» **Exercise**
Return the data exactly, apart from leaving out the pictures.

» **Data**
┄┄┄┄┄┄┄┄┄┄┄┄┄┄┄┄┄┄┄┄
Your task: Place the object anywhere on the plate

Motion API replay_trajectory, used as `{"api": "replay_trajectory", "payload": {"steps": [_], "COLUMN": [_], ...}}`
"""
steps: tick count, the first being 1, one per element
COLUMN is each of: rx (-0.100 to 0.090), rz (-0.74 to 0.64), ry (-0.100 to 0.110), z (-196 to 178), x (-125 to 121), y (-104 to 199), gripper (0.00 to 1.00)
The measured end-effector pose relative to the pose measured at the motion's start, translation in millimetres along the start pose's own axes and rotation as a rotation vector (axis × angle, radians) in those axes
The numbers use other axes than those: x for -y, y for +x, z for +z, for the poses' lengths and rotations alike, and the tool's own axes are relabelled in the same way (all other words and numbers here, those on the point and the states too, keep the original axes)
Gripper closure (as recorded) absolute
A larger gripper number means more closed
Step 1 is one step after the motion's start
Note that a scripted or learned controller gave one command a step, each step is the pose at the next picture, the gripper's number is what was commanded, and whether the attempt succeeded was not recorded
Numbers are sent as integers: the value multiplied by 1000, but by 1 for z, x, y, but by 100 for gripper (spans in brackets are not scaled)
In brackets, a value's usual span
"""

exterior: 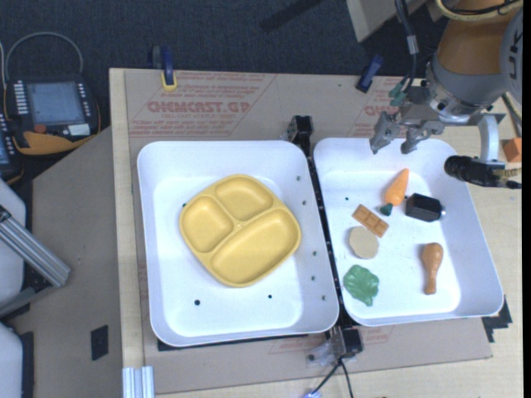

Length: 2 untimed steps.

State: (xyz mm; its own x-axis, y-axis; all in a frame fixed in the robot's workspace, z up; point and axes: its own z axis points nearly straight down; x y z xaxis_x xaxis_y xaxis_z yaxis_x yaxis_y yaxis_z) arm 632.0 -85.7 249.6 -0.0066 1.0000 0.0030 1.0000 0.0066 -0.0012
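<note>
**Gripper parted above right bin; plate bare**

The gripper point(395, 139) hangs over the far rim of the right bin point(473, 301), its two grey fingers point(380, 136) spread apart with nothing between them. Below it lie an orange carrot point(397, 186), a black block point(422, 208), a ridged brown wafer point(370, 220), a tan disc point(362, 243), a leafy green piece point(362, 283) and a brown drumstick point(431, 264), all loose. The yellow three-compartment plate point(241, 229), smooth and glossy, sits in the left bin point(158, 222). Cardboard point(207, 106) beneath reads "CHEMCAST GP" in red.
</note>
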Motion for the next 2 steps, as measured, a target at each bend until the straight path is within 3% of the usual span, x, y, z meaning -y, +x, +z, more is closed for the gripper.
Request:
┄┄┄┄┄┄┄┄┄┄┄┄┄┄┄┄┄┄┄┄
» **Response below**
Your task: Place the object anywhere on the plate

Motion API replay_trajectory, used as `{"api": "replay_trajectory", "payload": {"steps": [_], "COLUMN": [_], ...}}`
"""
steps: tick count, the first being 1, one per element
COLUMN is each of: rx (-0.100 to 0.090), rz (-0.74 to 0.64), ry (-0.100 to 0.110), z (-196 to 178), x (-125 to 121), y (-104 to 199), gripper (0.00 to 1.00)
The measured end-effector pose relative to the pose measured at the motion's start, translation in millimetres along the start pose's own axes and rotation as a rotation vector (axis × angle, radians) in those axes
The numbers use other axes than those: x for -y, y for +x, z for +z, for the poses' lengths and rotations alike, and the tool's own axes are relabelled in the same way (all other words and numbers here, those on the point and the states too, keep the original axes)
Gripper closure (as recorded) absolute
A larger gripper number means more closed
Step 1 is one step after the motion's start
Note that a scripted or learned controller gave one command a step, each step is the pose at the next picture, the gripper's number is what was commanded, and whether the attempt succeeded was not recorded
Numbers are sent as integers: the value multiplied by 1000, but by 1 for z, x, y, but by 100 for gripper (spans in brackets are not scaled)
In brackets, a value's usual span
"""

exterior: 

Length: 2 untimed steps.

State: (xyz mm; its own x-axis, y-axis; all in a frame fixed in the robot's workspace, z up; point and axes: its own z axis points nearly straight down; x y z xaxis_x xaxis_y xaxis_z yaxis_x yaxis_y yaxis_z) arm 632.0 -85.7 249.6 -0.0066 1.0000 0.0030 1.0000 0.0066 -0.0012
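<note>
**Gripper parted above right bin; plate bare**

The gripper point(395, 139) hangs over the far rim of the right bin point(473, 301), its two grey fingers point(380, 136) spread apart with nothing between them. Below it lie an orange carrot point(397, 186), a black block point(422, 208), a ridged brown wafer point(370, 220), a tan disc point(362, 243), a leafy green piece point(362, 283) and a brown drumstick point(431, 264), all loose. The yellow three-compartment plate point(241, 229), smooth and glossy, sits in the left bin point(158, 222). Cardboard point(207, 106) beneath reads "CHEMCAST GP" in red.
</note>
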Motion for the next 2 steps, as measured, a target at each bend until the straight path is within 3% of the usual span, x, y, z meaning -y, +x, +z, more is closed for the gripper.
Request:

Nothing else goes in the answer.